I resisted the urge to cram my shoe up her butt and slipped it on my foot instead. What confused me most was that the nice girl was Tabitha, Keith’s ex-girlfriend. Who was the mean girl, and what pooped on her Pop Tart?
Miss Nasty said, “Your hair’s wet. You just had a shower, so stop lying.”
I put on a huge, stupid grin. “I clean shower real good. I get right in and scrub, scrub, scrub.”
“Ladies!” Keith called out, drawing our attention. He was dressed and looking every bit the model in a tight-fitting gray, V-neck shirt and light brown chinos. My jaw actually dropped at the sight of him. Damn, he was sexy.
Miss Nasty demanded to know who I was, where he’d been, what he was doing, and about a million other things, all peppered with swear words and spewing out of her nasty mouth like a volcano of ugly.
Keith came around to my side and draped his arm over my shoulders. “My housekeeper and I are in love,” he said.
My jaw dropped again. Now, despite what had just happened in the minutes leading up to here, I’m not big on lying, even for the purposes of a hilarious farce, but the look on Miss Nasty’s face was all it took to bring me over to the dark side.
“So in luff,” I said, still in my pretend-broken English. “I no resist big, handsome man. So sexy, like horse.”
Miss Nasty snorted. “Like horse! Keith! This is what rock bottom looks like. Here you are. I hope you’re happy, wallowing in your filth.”
I nearly cracked up. “No filth. I clean real good.”
Tabitha had already ducked away, into the kitchen. Some dishes clattered, and she returned to the area by the front door where we were standing, holding a popcorn-sized green glass bowl. “Got what I came for,” she said cheerily.
“Nice to meet you,” she said to me. “I’m Tabitha, by the way.”
“You break heart,” I said, hugging my arms around Keith protectively and putting on an exaggerated frown. It was surprisingly easy to play this role of Keith’s cleaning lady. The broken English forced me to slow down and think about what I was saying more than I usually did.
Keith squeezed me tight against him and kissed me affectionately on the side of my forehead. “And then you fixed my heart,” he said to me.
“I did? Oh! I did.”
To the other girls, he said, “Yeah, this has been going on ever since you both moved out.

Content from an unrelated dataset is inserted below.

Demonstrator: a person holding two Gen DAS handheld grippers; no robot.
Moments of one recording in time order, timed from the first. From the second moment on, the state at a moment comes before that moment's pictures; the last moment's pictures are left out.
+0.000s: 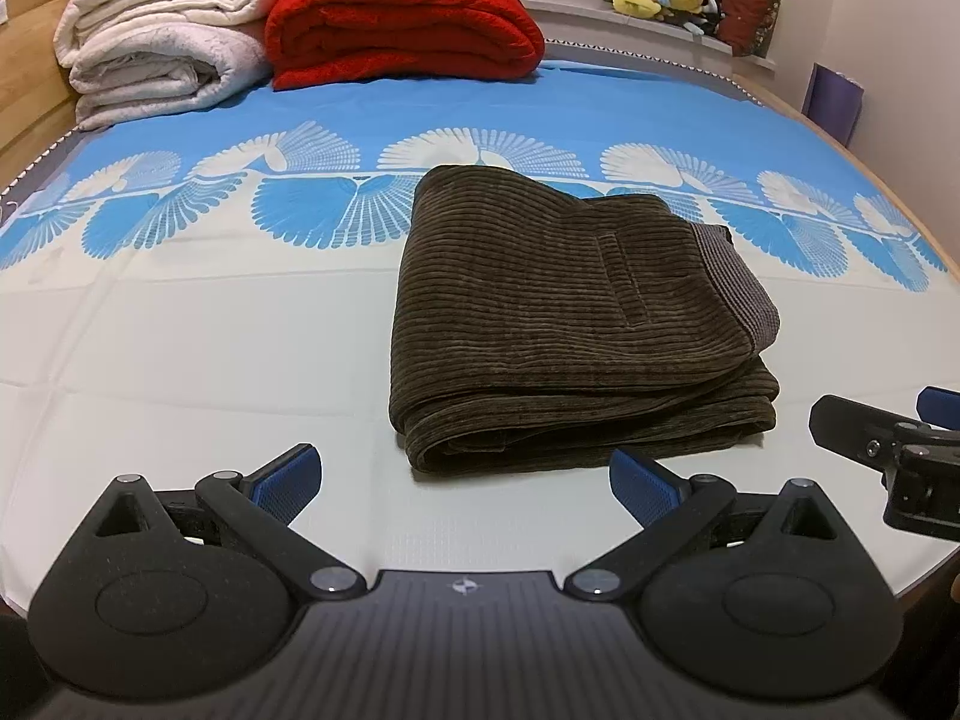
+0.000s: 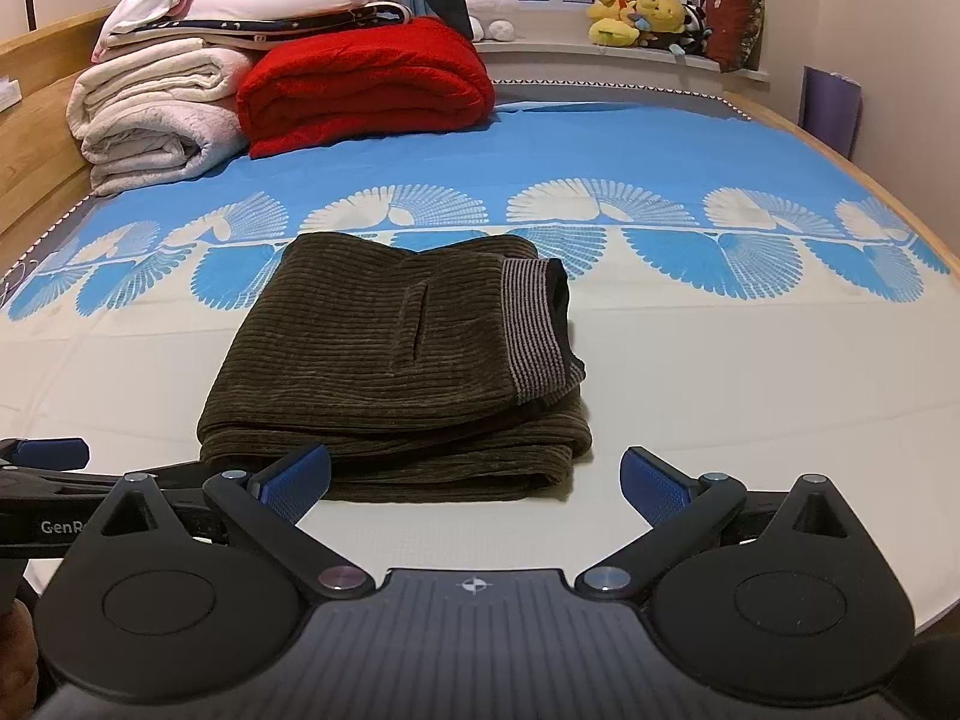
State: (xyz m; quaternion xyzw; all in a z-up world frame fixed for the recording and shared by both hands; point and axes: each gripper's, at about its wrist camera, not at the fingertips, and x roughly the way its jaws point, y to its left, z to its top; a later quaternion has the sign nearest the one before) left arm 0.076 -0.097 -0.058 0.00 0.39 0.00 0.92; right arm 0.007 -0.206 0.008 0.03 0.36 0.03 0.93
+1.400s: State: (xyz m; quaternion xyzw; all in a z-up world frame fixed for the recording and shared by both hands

I didn’t tell you, because we weren’t sure where it was going until now.” He leaned down and rubbed his nose against mine, then gave me a quick kiss on the lips. “Ursula is moving in with me,” he announced.
In unison, the brunettes said, “Ursula?”
I nodded. “Family name. You no like?”
They seemed skeptical, but there were so many lies being flung around, they didn’t know what to disbelieve first.

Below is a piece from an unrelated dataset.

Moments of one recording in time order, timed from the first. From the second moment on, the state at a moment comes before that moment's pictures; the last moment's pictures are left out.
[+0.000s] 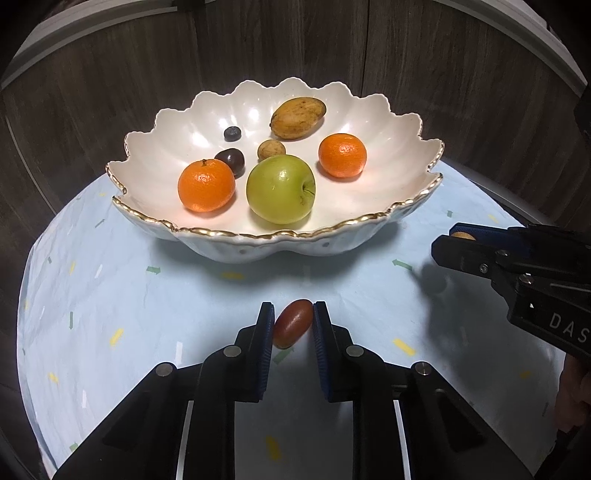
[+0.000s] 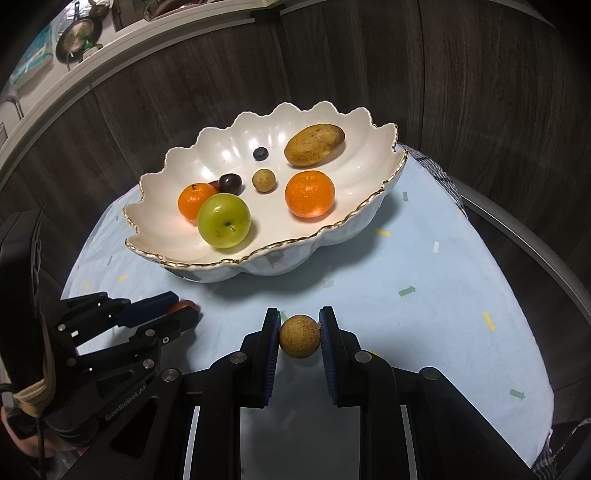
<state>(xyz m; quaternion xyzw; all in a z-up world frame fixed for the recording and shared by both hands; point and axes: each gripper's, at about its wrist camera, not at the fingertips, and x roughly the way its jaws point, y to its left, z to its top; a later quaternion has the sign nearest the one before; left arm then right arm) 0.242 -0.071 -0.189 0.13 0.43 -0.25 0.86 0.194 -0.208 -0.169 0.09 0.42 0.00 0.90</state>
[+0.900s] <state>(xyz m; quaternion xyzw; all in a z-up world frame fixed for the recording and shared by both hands) 0.212 -0.051 -0.129 0.11 0.41 -0.21 0.88 0.173 -0.198 -0.121 0.08 0.38 0.02 0.92</state>
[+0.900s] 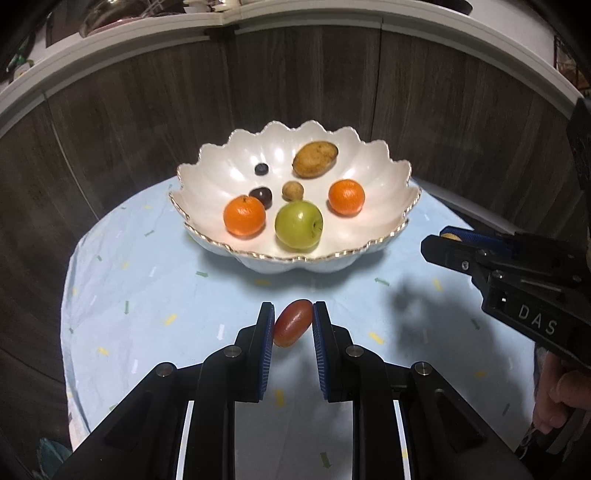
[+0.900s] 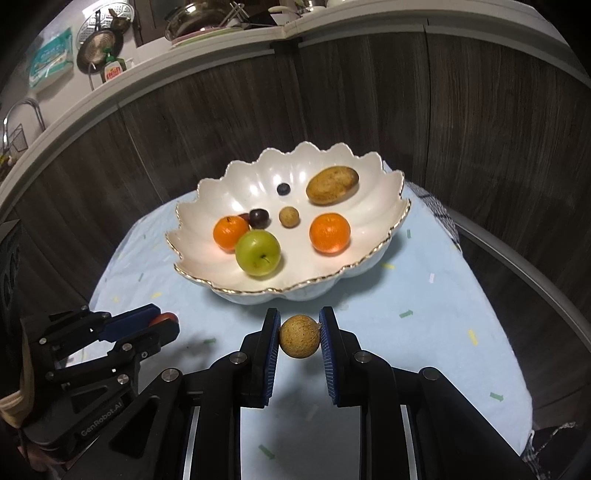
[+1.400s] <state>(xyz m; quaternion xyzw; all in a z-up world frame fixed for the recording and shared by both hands) 0.226 -0.060 -0.097 0.10 0.39 -0.20 0.90 0.177 -0.210 -0.102 0.09 0.36 0.01 0.93</state>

Keith said, “Ursula, this is Tabitha, my former girlfriend, as you’ve figured out. And this other charming young woman, who seems to have forgotten the manners we were raised with, and needs a dose of cayenne to remind her, is my sister, Katy.”

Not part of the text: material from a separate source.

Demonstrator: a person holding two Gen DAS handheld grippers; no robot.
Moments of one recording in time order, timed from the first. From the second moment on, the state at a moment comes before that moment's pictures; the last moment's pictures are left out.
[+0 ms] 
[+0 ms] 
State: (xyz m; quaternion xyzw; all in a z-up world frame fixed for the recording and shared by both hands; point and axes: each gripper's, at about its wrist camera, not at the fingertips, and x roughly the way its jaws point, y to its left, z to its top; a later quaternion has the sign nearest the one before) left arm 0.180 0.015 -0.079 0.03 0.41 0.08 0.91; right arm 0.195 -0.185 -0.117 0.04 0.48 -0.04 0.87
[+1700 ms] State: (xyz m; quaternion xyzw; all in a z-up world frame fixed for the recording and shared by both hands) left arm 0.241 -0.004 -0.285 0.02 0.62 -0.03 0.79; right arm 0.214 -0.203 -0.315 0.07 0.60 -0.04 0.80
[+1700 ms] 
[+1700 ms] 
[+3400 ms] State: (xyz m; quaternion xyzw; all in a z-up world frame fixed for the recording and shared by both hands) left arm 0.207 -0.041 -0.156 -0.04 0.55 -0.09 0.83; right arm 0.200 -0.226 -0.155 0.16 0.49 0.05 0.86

I pointed to him, then Miss Personality, aka Katy. “Keith, Katy. Brother, sister. I get. Keith is nice.” I gave her a dirty look, my eyes nearly squinted shut, like I was putting a curse on her—a curse I would have learned back in my homeland, wherever that was. “Katy is like kitty-cat who is not so nice.” I held my hands up in a clawing gesture and hissed.
Katy’s mouth knitted up, erasing her lips entirely from her face.
Tabitha edged closer to the door. Considering she was the ex-girlfriend, she was taking everything rather well. “Come on, let’s go already,” she said to her friend.
“Not yet,” Katy said, her lips still thin with tension. “Ursula, you’re invited to dinner tonight, with our parents, at their house.”
“No, no. Too much,” I said, which wasn’t a lie at all.
“Sounds great,” Keith said, squeezing me tight against him. “I’ve been meaning to introduce her to Mom.”
“Hah!” yelled Katy, making me jump.
She opened the door and the two of them were off, without another word.